▸ **TASK**
Repeat each line of the listing exactly as written.

▸ **DATA UNDER STUDY**
•••

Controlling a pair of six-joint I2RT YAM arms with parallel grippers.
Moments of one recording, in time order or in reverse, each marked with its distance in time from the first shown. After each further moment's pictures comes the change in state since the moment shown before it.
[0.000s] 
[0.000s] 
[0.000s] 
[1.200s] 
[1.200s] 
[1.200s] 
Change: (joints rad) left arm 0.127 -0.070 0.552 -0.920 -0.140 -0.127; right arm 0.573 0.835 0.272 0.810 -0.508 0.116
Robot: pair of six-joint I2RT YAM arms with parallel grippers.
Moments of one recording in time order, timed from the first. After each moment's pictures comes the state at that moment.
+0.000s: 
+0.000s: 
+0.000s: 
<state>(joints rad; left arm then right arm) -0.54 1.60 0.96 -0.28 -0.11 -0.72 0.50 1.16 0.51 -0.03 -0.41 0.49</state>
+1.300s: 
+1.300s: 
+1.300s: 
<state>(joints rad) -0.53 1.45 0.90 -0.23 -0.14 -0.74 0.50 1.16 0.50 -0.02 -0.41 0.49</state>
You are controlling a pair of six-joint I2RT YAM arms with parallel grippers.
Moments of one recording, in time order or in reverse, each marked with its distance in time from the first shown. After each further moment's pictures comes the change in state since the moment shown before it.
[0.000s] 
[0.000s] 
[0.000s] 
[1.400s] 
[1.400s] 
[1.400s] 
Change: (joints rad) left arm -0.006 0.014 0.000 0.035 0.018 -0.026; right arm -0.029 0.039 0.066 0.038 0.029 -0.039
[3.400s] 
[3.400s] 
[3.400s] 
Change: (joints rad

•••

▸ **ANSWER SPACE**
Controlling a pair of six-joint I2RT YAM arms with parallel grippers.
Moments of one recording, in time order or in reverse, each marked with its distance in time from the first shown. After each further moment's pictures comes the change in state since the moment shown before it.
[0.000s] 
[0.000s] 
[0.000s] 
[1.200s] 
[1.200s] 
[1.200s] 
Change: (joints rad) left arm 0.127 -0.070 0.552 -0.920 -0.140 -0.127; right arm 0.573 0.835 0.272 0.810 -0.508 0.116
Robot: pair of six-joint I2RT YAM arms with parallel grippers.
Moments of one recording in time order, timed from the first. After each moment's pictures comes the state at that moment.
+0.000s: 
+0.000s: 
+0.000s: 
<state>(joints rad; left arm then right arm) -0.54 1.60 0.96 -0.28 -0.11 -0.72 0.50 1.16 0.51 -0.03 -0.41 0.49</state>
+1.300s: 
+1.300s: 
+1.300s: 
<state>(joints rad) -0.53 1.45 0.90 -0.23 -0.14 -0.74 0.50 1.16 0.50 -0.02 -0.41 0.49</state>
You are controlling a pair of six-joint I2RT YAM arms with parallel grippers.
Moments of one recording, in time order or in reverse, each marked with its distance in time from the first shown. After each further moment's pictures comes the change in state since the moment shown before it.
[0.000s] 
[0.000s] 
[0.000s] 
[1.400s] 
[1.400s] 
[1.400s] 
Change: (joints rad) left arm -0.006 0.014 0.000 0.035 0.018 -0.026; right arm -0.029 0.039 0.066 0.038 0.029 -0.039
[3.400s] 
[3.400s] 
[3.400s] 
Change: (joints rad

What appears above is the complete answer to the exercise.